Laboratory of Molecular Endocrinology and Oncology, Centre Hospitalier Universitaire (CHU) de Quebec Research Center (CHUL) and Laval University, Québec City, Québec G1V4G2, Canada; Key Laboratory for Space Bioscience & Biotechnology, Institute of Special Environmental Biophysics, School of Life Sciences, Northwestern Polytechnical University, Xi'an 710072, PR China.
Laboratory of Molecular Endocrinology and Oncology, Centre Hospitalier Universitaire (CHU) de Quebec Research Center (CHUL) and Laval University, Québec City, Québec G1V4G2, Canada.
J Steroid Biochem Mol Biol. 2014 May;141:135-43. doi: 10.1016/j.jsbmb.2014.01.003. Epub 2014 Jan 13.
Human 3-alpha hydroxysteroid dehydrogenase type 3 (3α-HSD3) has an essential role in the inactivation of 5α-dihydrotestosterone (DHT). Notably, human 3α-HSD3 shares 97.8% sequence identity with human 20-alpha hydroxysteroid dehydrogenase (20α-HSD) and there is only one amino acid difference (residue 54) that is located in their steroid binding pockets. However, 20α-HSD displays a distinctive ability in transforming progesterone to 20α-hydroxy-progesterone (20α-OHProg). In this study, to understand the role of residue 54 in the steroid binding and discrimination, the V54L mutation in human 3α-HSD3 has been created. We have solved two crystal structures of the 3α-HSD3·NADP(+)·Progesterone complex and the 3α-HSD3 V54L·NADP(+)·progesterone complex. Interestingly, progesterone adopts two different binding modes to form complexes within the wild type enzyme, with one binding mode similar to the orientation of a bile acid (ursodeoxycholate) in the reported ternary complex of human 3α-HSD3·NADP(+)·ursodeoxycholate and the other binding mode resembling the orientation of 20α-OHProg in the ternary complex of human 20α-HSD·NADP(+)·20α-OHProg. However, the V54L mutation directly restricts the steroid binding modes to a unique one, which resembles the orientation of 20α-OHProg within human 20α-HSD. Furthermore, the kinetic study has been carried out. The results show that the V54L mutation significantly decreases the 3α-HSD activity for the reduction of DHT, while this mutation enhances the 20α-HSD activity to convert progesterone.

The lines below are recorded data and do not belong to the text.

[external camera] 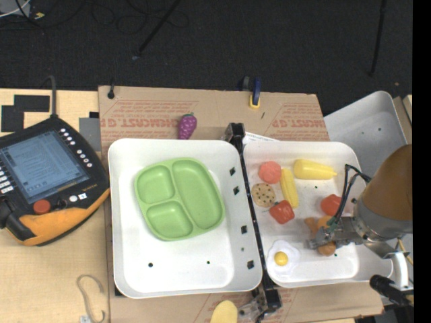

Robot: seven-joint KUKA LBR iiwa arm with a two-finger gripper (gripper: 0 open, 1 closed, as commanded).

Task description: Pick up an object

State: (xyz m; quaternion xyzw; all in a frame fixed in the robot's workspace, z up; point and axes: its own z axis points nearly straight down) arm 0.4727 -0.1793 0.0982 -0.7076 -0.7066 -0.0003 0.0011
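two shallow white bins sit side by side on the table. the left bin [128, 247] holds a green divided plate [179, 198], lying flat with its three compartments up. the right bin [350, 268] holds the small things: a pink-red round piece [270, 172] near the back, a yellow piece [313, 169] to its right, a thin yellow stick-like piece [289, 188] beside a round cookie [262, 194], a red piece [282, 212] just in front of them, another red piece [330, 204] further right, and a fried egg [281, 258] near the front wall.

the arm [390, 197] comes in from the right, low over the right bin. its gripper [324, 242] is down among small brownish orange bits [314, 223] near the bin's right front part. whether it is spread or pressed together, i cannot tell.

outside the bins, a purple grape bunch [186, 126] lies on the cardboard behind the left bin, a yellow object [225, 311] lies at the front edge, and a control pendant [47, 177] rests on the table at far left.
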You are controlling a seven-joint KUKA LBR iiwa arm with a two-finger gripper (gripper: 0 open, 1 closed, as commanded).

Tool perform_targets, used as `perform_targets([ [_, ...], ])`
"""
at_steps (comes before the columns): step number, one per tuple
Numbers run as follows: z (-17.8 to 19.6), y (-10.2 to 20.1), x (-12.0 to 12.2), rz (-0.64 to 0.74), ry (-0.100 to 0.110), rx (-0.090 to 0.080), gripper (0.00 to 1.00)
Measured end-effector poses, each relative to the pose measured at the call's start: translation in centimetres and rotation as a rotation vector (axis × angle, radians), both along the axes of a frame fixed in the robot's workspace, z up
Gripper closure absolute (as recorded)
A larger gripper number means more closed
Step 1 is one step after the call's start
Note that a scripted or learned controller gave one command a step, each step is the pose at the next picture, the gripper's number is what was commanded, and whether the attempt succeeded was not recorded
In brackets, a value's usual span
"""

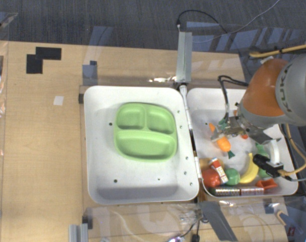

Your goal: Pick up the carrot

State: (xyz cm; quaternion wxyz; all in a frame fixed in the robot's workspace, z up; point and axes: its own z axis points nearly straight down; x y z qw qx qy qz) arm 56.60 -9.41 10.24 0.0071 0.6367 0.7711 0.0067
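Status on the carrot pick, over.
Gripper low in right bin, fingers unreadable. Carrot lying just below it, not seen held. Banana and tomato crowd nearby.

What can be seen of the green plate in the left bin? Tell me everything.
The green plate is a light green, rounded-rectangle tray that looks like moulded plastic, with a matte surface. Raised ridges split it into three compartments: two smaller ones along the far side and one long one along the near side. All three hold nothing. It lies flat and upright on the floor of the left bin, roughly in the middle, apart from the bin walls, with nothing else touching it.
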Motion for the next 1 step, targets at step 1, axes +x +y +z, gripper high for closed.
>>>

人 3-α 羟甾脱氢酶 3 型(3α-HSD3)在 5α-二氢睾酮(DHT)失活中具有重要作用。值得注意的是,人 3α-HSD3 与人 20-α 羟甾脱氢酶(20α-HSD)具有 97.8%的序列同一性,并且只有一个氨基酸差异(残基 54)位于它们的甾体结合口袋中。然而,20α-HSD 具有将孕酮转化为 20α-羟孕酮(20α-OHProg)的独特能力。在这项研究中,为了了解残基 54 在甾体结合和识别中的作用,创建了人 3α-HSD3 中的 V54L 突变。我们已经解决了人 3α-HSD3·NADP(+)·孕酮复合物和 3α-HSD3 V54L·NADP(+)·孕酮复合物的两个晶体结构。有趣的是,孕酮在野生型酶中采用两种不同的结合模式形成复合物,一种结合模式类似于报告的人 3α-HSD3·NADP(+)·熊去氧胆酸三元复合物中胆汁酸(熊去氧胆酸)的取向,另一种结合模式类似于人 20α-HSD·NADP(+)·20α-OHProg 三元复合物中 20α-OHProg 的取向。然而,V54L 突变直接将甾体结合模式限制为一种独特的模式,类似于人 20α-HSD 中 20α-OHProg 的取向。此外,还进行了动力学研究。结果表明,V54L 突变显著降低了 3α-HSD 对 DHT 的还原活性,而该突变增强了 20α-HSD 活性以转化孕酮。